Addressing Problem Size in Stackelberg Security Games.

Abstract

In this thesis we present algorithmic and modeling contributions for Stackelberg games that help address challenges due to problem size. Stackelberg games consider that one player, called leader, commits a strategy first and the other player, named follower, observes this strategy and plays a best response.

In this thesis we address the problem size that arises due to large leader action space, or because the interaction between the leader and the follower is evolving over time. In the last case, we model this interaction as a stochastic game.

In Chapter 1, we present a situation where a defender, the leader in the Stackelberg game, has to pair up resources to do patrol labor. In this case the set of pure strategies is exponentially large. We show a mixed integer programming formulation with polynomial number of variables and an exponentially sized set of constraints that can be separated in polynomial time. Moreover, we design sampling methods to retrieve implementable strategies for the defender. We show a case study in border patrolling labor of Carabineros de Chile. We show that our model with the cut-generation scheme outperforms other models, scaling up to large size instances.

In Chapter 2 we show a method to scale up an algorithm to compute optimal strategies in the context of opportunistic crime modelling, via a multi-layer clustering. Inside each cluster the algorithm can scale up in reasonable times. This methodology can be adapted to any problem where geographical aspects are important and the number of targets is large.

In Chapter 3 we face the problem of computing stationary policies that form a strong Stackelberg equilibrium in stochastic games. We find a family of instances where both, Value Iteration and Policy iteration converge to a strong Stackelberg equilibrium. We show via a counterexample that this is not always possible. Also, we show computationally that Value Iteration applied to security games instances seem to always converge to a unique strong Stackelberg equilibrium. Finally, we study mathematical programming formulations to compute a Stackelberg equilibrium in stochastic games.

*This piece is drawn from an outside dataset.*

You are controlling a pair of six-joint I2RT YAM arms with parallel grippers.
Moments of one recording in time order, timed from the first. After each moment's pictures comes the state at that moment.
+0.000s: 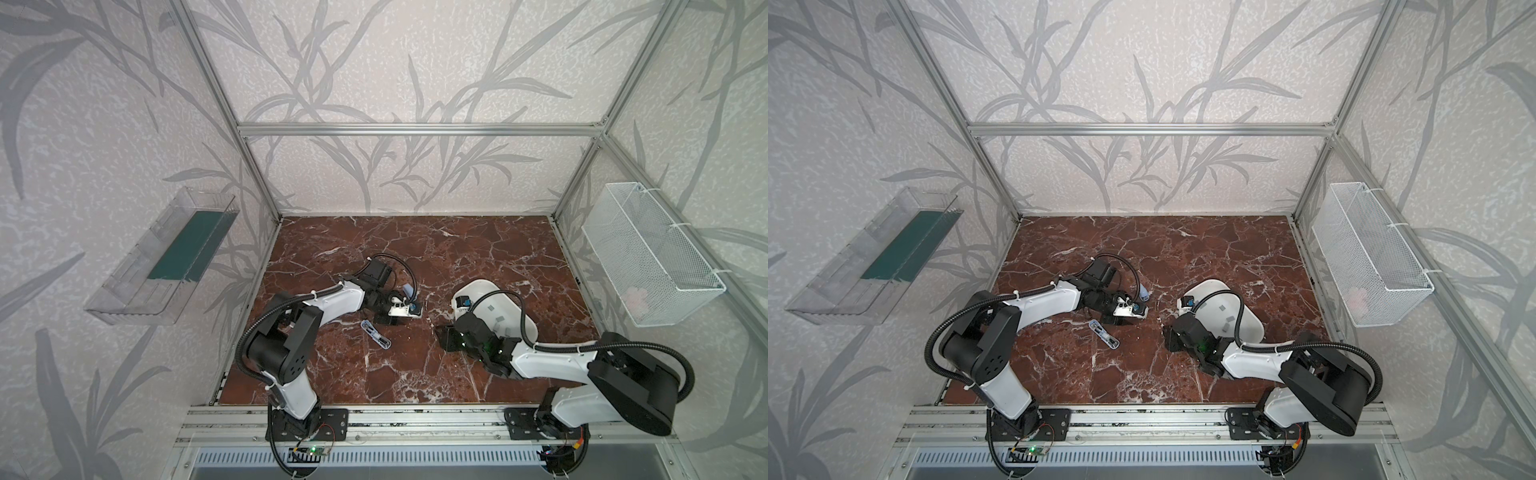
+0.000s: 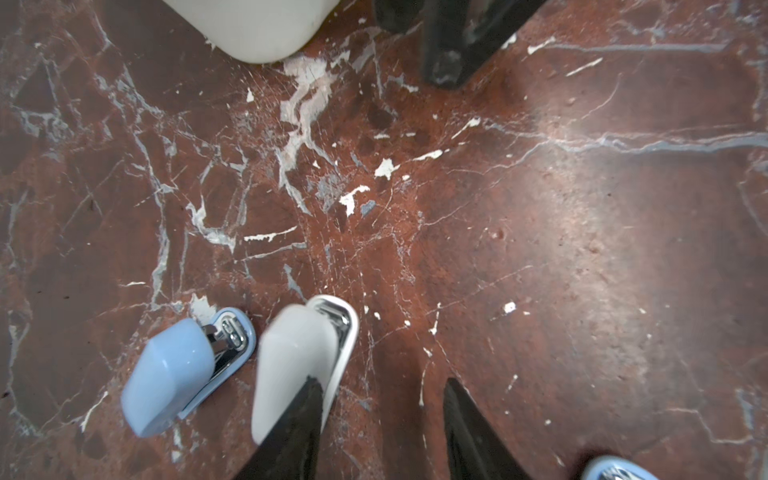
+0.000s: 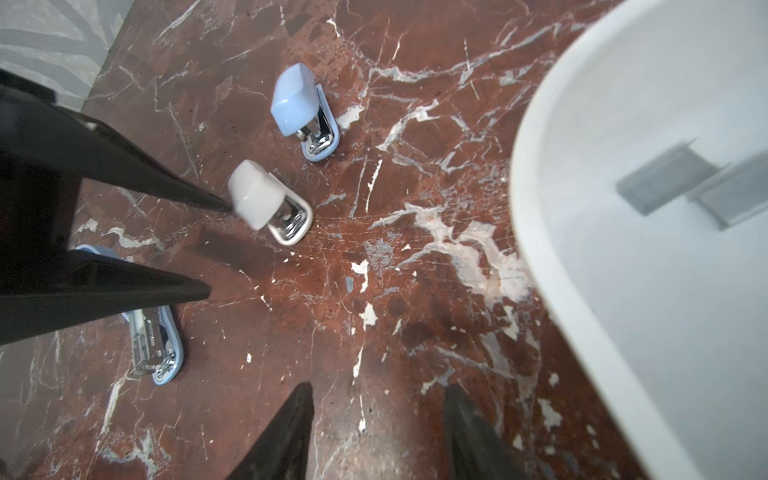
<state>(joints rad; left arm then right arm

Finally, in Chapter 4 we study a dynamic game, where a central agency aim to avoid the overexploitation of water, controlling the marginal cost of water extraction in agriculture. We model this situation as a stochastic game where the leader is the central agency and the followers are farmers who seek to maximize an instantaneous reward function at each period. In our setting, the leader maximizes the total discounted reward of the whole set of farmers. We find that we can achieve better levels of water in the steady-state by controlling the marginal cost. Finally, we propose a robust optimization approach to include uncertainty in our model.